**Dataset section**:
***

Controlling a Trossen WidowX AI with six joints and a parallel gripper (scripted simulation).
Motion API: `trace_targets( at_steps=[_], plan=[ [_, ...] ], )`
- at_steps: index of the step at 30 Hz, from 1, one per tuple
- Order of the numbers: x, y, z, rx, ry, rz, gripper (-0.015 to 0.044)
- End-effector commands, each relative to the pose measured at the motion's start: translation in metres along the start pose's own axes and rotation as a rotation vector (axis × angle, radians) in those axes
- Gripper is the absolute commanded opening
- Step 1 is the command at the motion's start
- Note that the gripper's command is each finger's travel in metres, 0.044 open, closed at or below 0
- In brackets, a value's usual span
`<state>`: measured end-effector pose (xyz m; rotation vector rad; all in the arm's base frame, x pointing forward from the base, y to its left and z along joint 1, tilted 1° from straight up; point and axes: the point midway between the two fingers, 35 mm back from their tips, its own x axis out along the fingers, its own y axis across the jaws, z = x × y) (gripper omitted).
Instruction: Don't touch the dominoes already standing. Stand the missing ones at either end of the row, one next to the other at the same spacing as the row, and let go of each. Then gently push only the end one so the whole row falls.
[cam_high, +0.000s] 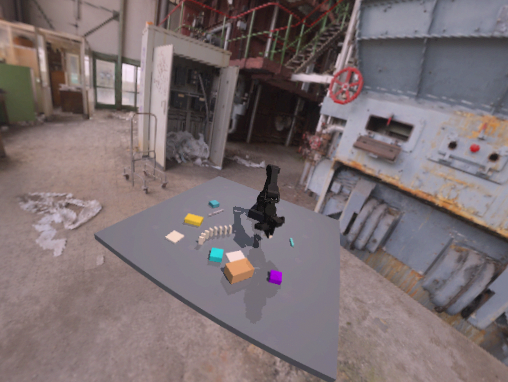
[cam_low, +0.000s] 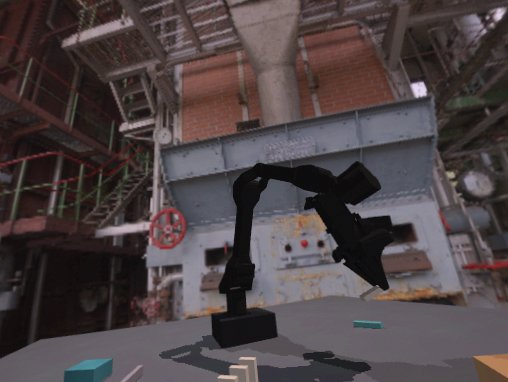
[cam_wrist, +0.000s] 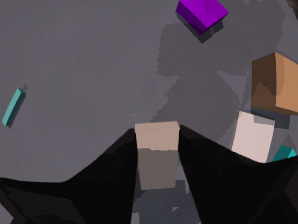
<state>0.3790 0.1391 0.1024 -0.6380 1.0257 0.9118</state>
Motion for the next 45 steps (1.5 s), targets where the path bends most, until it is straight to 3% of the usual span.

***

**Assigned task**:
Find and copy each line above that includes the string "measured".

**Solution to this task**:
- End-effector commands, each relative to the pose measured at the motion's start: translation in metres along the start pose's own axes and rotation as a rotation vector (axis × angle, radians) in those axes
`<state>`: measured end-effector pose (xyz m; rotation vector rad; all in the arm's base frame, x pointing forward from the base, y to its left and z along joint 1, tilted 1° from straight up; point and axes: the point midway between the two fingers, 35 mm back from their tips, its own x axis out along the fingers, its own y axis across the jaws, z = x × y) (gripper omitted).

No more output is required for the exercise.